October 31, 1997

Panel Says Pentagon Ignored Signs of Poison Gas

By PHILIP SHENON

WASHINGTON -- The final report of a White House panel will say that the Pentagon has dismissed credible evidence that thousands of Marines may have been exposed to poison gas when they crossed Iraqi minefields as they invaded Kuwait during the 1991 Persian Gulf War, officials said Thursday.

The panel, the Presidential Advisory Committee on Gulf War Veterans' Illnesses, will say that the Department of Defense's failure to fully investigate the incident involving the Marines is "highly damaging to DOD's credibility," according to a draft of the report.

The finding is one of several harsh criticisms of the Pentagon that will be contained in the final report, which is expected to be presented to President Clinton on Friday.

The report by the 11-member White House panel, like a congressional report earlier this week, will recommend that the Defense Department be stripped of oversight in the government's investigation of whether U.S. troops were poisoned by Iraqi chemical weapons.

"The committee perceives that public mistrust about the government's handling of Gulf War veterans' illnesses has not only endured, it has expanded," the panel said. "This persistent atmosphere of distrust ill serves the nation."

Kenneth Bacon, the Defense Department's chief spokesman, said many of the attacks on the Pentagon were unfair because they failed to account for the dramatic expansion of the Pentagon's investigation into the health problems reported by thousands of veterans.
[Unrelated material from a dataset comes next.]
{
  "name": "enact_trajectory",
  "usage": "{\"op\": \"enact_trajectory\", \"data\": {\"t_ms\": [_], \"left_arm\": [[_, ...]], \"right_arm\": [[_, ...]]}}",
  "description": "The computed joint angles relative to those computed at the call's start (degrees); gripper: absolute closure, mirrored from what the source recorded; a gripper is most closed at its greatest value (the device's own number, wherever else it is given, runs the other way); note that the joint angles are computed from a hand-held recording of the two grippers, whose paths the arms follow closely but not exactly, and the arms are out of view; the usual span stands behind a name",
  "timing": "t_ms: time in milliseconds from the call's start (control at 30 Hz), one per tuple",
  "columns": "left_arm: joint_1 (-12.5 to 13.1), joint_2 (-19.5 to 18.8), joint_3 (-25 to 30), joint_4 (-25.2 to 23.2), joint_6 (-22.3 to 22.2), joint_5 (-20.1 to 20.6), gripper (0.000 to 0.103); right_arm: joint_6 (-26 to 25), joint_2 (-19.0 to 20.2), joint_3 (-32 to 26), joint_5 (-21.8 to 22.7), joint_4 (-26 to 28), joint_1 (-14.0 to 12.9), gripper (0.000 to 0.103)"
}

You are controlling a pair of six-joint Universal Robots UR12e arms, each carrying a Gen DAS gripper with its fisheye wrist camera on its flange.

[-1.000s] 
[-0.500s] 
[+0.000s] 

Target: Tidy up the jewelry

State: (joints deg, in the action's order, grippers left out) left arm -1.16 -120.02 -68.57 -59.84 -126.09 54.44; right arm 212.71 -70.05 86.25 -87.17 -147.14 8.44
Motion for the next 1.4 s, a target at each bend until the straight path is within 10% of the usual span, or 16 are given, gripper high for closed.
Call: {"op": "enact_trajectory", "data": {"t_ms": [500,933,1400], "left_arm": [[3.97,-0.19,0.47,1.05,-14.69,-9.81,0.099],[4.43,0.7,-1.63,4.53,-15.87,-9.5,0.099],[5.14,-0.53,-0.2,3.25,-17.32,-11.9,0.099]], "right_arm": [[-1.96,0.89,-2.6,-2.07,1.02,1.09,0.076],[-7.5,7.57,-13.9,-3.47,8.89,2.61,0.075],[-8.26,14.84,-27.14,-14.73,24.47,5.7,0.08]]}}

"There's a lot to criticize in the way the Pentagon has handled this in the past," he said. "But I think we have been doing a much better job. The sad thing is that this seems to have turned into a contest of finger pointing rather than a unified effort to get to the reasons for the problems."
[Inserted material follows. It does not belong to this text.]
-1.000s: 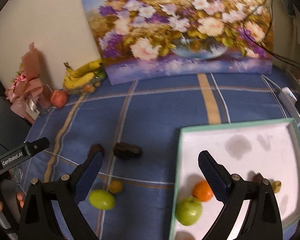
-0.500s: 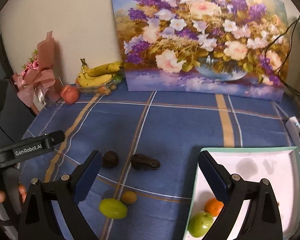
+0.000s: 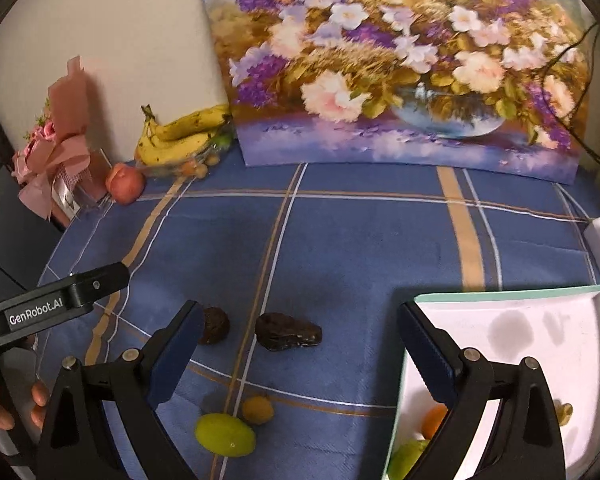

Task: Organize fruits
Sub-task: 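Grasp a brown date with the right tool while the left tool grasps another date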

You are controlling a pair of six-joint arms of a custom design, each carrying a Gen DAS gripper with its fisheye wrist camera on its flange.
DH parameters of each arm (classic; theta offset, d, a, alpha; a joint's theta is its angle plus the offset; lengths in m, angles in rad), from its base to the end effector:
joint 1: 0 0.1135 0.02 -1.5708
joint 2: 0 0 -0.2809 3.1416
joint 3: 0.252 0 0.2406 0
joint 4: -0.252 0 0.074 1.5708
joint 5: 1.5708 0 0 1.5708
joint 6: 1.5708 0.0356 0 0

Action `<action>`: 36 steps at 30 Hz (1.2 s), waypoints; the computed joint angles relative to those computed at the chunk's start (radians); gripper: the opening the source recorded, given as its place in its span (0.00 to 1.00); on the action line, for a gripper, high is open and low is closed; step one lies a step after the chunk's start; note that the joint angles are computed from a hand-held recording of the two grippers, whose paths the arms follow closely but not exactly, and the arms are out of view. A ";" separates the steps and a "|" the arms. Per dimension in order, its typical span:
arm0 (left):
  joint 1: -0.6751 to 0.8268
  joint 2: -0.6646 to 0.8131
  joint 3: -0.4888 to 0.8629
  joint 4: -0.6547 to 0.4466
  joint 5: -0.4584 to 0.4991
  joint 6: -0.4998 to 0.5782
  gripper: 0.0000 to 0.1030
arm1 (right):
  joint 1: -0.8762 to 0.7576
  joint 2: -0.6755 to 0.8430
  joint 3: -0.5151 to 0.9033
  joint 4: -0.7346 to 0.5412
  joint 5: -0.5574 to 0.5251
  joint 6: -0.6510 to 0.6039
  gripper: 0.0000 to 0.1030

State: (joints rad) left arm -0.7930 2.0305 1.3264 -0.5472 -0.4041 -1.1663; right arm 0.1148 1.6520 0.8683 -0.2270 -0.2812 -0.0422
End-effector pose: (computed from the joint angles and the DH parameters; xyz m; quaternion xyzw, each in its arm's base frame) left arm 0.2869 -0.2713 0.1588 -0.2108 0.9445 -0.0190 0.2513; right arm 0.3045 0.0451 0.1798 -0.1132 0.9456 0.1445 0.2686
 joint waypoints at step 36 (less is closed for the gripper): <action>0.029 0.199 0.072 0.161 0.239 0.007 0.85 | 0.030 0.261 0.036 0.067 0.065 -0.021 0.56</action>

The Pentagon has acknowledged only one incident in which large numbers of U.S. troops may have been exposed to Iraqi poison gas: the March 1991 demolition of a sprawling ammunition depot in southern Iraq. The Defense Department has estimated that as many as 100,000 troops were exposed to nerve gas as a result of the demolition.
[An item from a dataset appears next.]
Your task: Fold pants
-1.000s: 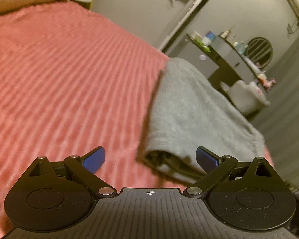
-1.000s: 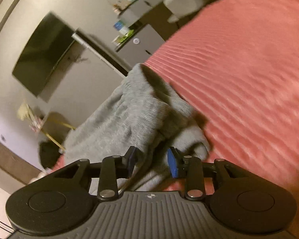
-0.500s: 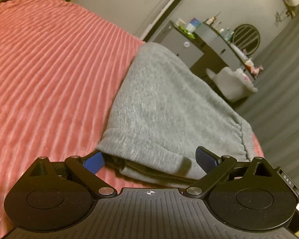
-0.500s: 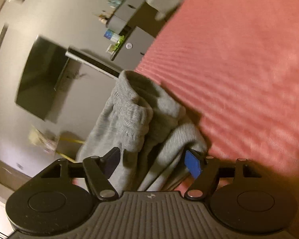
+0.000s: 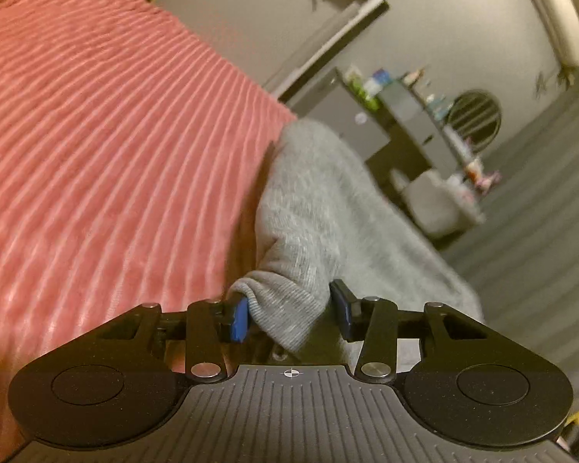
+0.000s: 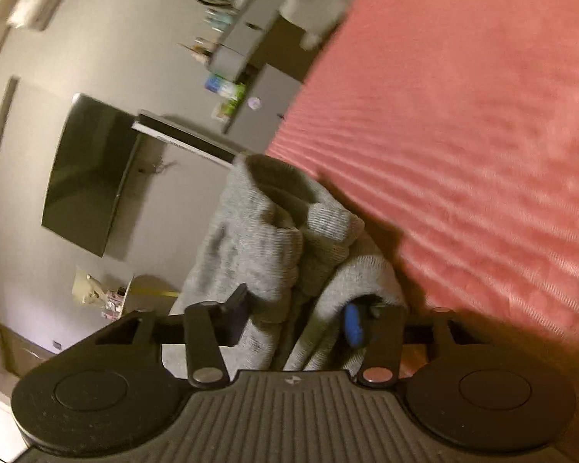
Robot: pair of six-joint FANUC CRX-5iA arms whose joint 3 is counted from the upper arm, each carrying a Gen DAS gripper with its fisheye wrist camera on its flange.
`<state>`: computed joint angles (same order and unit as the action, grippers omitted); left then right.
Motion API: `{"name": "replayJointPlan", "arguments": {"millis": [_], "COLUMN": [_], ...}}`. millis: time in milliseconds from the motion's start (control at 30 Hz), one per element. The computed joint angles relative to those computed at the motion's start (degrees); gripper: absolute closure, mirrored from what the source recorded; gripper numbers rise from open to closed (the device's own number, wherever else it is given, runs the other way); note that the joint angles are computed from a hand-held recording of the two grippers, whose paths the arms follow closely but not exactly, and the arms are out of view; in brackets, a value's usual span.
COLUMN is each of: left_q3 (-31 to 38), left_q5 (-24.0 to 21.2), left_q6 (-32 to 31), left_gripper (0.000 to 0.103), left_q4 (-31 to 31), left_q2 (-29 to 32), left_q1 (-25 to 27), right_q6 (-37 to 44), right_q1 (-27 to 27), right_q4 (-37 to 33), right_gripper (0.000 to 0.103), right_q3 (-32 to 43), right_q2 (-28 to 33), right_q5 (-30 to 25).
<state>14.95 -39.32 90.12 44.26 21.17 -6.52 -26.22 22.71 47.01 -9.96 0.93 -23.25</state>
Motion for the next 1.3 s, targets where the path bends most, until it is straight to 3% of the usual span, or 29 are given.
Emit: {"name": "replayJointPlan", "arguments": {"millis": [33,100,233,300,367,433,567,633,700,767,833,867,933,1000,1100,1167,1300], "left_q3": [0.81,5.72,5.26,0.61,0.51,5.20,4.48,2.31,1.58,-1.04,-4.60,-5.13,-3.95,0.58,3.54,2.58,6.88], "left_q5": [-0.84,-5.74,-4.86,-0.71,-1.29,-6.20,-4.78,-3.67,-0.97,5.16,11.31,12.14,8.83,2.12,-8.62,-9.79,-15.50], "left_q6": [0.55,4.77,3.50,-0.26,-1.23,4.20,5.94,10.08,17.62,22.40,18.86,15.75,9.60,9.56,5.38,5.36,7.40], "left_gripper": [0.055,0.053,0.053,0.053,0.053,0.053,0.053,0.057,0.056,0.048,0.008,0.006,0.009,0.016,0.052,0.057,0.060], "left_q4": [-1.33,-9.24,-9.81,-5.31,-5.29,-11.45,-12.97,-14.15,-22.47,-29.01,-23.61,-19.13,-10.59,-10.27,-2.48,-1.17,-7.78], "left_q2": [0.35,2.48,1.59,-1.03,-1.24,1.09,-0.34,-3.11,-6.34,-10.09,-10.88,-9.92,-6.67,-2.70,2.14,1.78,1.93], "left_q1": [0.05,0.01,-0.21,-0.21,0.04,-0.07,-0.62,-0.24,-0.71,-1.22,-0.81,-0.58,-0.07,0.32,0.93,1.22,1.86], "right_q6": [3.28,14.82,21.93,18.46,12.01,17.18,21.26,18.57,15.36,14.56,13.55,13.01,13.37,14.82,16.36,16.36,17.38], "right_q1": [0.45,1.55,1.58,1.77,1.33,1.82,2.37,2.52,2.78,2.65,2.54,2.58,2.85,2.96,3.28,3.49,3.79], "right_q4": [-0.97,-10.54,-14.91,-13.27,-6.54,-10.61,-12.82,-12.35,-10.19,-9.91,-9.81,-9.52,-9.66,-9.83,-10.12,-9.66,-9.92], "right_gripper": [0.057,0.057,0.056,0.056,0.056,0.057,0.056,0.055,0.054,0.054,0.049,0.045,0.041,0.039,0.038,0.038,0.035], "right_q3": [0.76,5.49,8.23,6.40,2.05,4.77,7.63,6.69,4.69,4.01,3.58,3.36,3.55,3.95,4.19,4.14,4.47], "right_q2": [0.15,1.96,2.90,1.23,-0.87,0.58,2.17,1.09,-0.29,-0.69,-0.77,-0.73,-0.38,0.08,0.18,0.21,0.32], "right_q5": [-1.33,-7.97,-10.62,-9.12,-5.39,-9.15,-12.89,-12.68,-12.30,-12.10,-11.51,-11.25,-11.43,-11.67,-12.36,-12.83,-13.45]}}
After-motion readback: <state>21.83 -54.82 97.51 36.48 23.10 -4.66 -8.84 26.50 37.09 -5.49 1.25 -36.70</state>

But officials say the report by the presidential committee will report that there is credible evidence that troops were exposed to chemical weapons in a second incident, when thousands of Marines from the 1st and 2nd Divisions crossed the Iraqi front lines on Feb. 24, 1991, the first day of the ground war. Chemical-weapons specialists in both divisions said they detected poison gas.

The White House panel's draft report said the Pentagon had "failed to pursue, acknowledge or even account for" the chemical detections by the Marines. The draft was provided to The New York Times by people who have long criticized the Pentagon's handling of the issue.

Officials say the panel's final report will not offer an explanation for the mysterious health problems, including chronic digestive ailments and memory loss, reported by thousands of Gulf War veterans.

While some scientists have suggested that chemical weapons were the cause of many of the ailments, other researchers said wartime stress was the more likely culprit. The White House panel has said in the past that chemical weapons were unlikely to be the cause of the ailments, but it has called for millions of dollars in research on the issue.

New evidence of possible chemical exposures involving the Marines was uncovered by one of the Pentagon's own consultants, Mitre Corp. of Bedford, Mass., which was given a $2.5 million contract last year to review classified information about the release of chemical weapons during the war.

In a top-secret report to the Pentagon, officials said, Mitre said there was compelling evidence to suggest that Marines were exposed to poison gas as they crossed the minefields, possibly because the mines contained chemical agents, and that additional investigation was required.

While it has declined to release the report, the Pentagon has put itself in the awkward position of denouncing the work of its own consultants as "sloppy" and "a wild goose chase," and has rejected the findings.

The Pentagon said that its own detailed investigation showed that it was unlikely the Marines had been exposed to chemical weapons.

The White House panel disagreed with the Pentagon's conclusions about the Mitre study, saying, "Mitre's full report represents an impressive, high-quality investigation and analysis."

While the draft report by the White House panel praised the Pentagon for expanding its investigation, it said that the Defense Department remained "biased" and that there was still an "institutional culture and pervasive inclination to reimpose DOD's long-standing position that there is no evidence CW agents were present in southern Iraq." CW is a reference to chemical weapons.